WHAT YOU ARE ASKED TO DO: Write out all of the data again, precisely as it appears.

GIVEN INFORMATION START

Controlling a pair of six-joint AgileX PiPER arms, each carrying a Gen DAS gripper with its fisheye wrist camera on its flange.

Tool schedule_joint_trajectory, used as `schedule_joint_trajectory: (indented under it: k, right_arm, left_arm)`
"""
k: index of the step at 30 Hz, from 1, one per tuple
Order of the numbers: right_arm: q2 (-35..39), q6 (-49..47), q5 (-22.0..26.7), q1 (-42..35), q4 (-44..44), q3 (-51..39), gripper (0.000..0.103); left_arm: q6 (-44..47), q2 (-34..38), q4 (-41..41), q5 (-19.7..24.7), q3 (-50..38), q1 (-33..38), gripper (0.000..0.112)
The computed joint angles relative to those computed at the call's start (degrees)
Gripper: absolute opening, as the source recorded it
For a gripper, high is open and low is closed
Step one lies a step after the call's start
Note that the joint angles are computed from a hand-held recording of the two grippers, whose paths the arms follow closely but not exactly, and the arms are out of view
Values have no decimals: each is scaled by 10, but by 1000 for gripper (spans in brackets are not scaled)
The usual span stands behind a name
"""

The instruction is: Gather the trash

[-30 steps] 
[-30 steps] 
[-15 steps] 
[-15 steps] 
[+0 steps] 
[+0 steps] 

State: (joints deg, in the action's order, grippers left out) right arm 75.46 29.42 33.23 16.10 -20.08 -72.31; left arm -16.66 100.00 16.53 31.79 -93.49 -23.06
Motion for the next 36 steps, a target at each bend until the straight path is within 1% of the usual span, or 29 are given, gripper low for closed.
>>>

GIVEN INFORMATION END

FINAL ANSWER:
Controlling a pair of six-joint AgileX PiPER arms, each carrying a Gen DAS gripper with its fisheye wrist camera on its flange.

Tool schedule_joint_trajectory, used as `schedule_joint_trajectory: (indented under it: k, right_arm, left_arm)`
"""
k: index of the step at 30 Hz, from 1, one per tuple
Order of the numbers: right_arm: q2 (-35..39), q6 (-49..47), q5 (-22.0..26.7), q1 (-42..35), q4 (-44..44), q3 (-51..39), gripper (0.000..0.103); left_arm: q6 (-44..47), q2 (-34..38), q4 (-41..41), q5 (-19.7..24.7), q3 (-50..38), q1 (-33..38), gripper (0.000..0.112)
The computed joint angles relative to those computed at the call's start (degrees)
Gripper: absolute opening, as the source recorded it
For a gripper, high is open and low is closed
Step one lies a step after the call's start
Note that the joint angles are computed from a hand-held recording of the two grippers, whose paths the arms follow closely but not exactly, and the arms are out of view
Values have no decimals: each is scaled by 10, but by 1000 for gripper (spans in brackets are not scaled)
The usual span stands behind a name
"""

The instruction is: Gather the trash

[-30 steps] 
[-30 steps] 
[-15 steps] 
[-15 steps] 
[+0 steps] 
[+0 steps] 

State: (joints deg, in the action's order, grippers left out) right arm 75.46 29.42 33.23 16.10 -20.08 -72.31; left arm -16.66 100.00 16.53 31.79 -93.49 -23.06
Motion for the next 36 steps, a target at each bend until the straight path is within 1% of the usual span, or 29 are given, gripper low for closed.
>>>

No additional output is needed.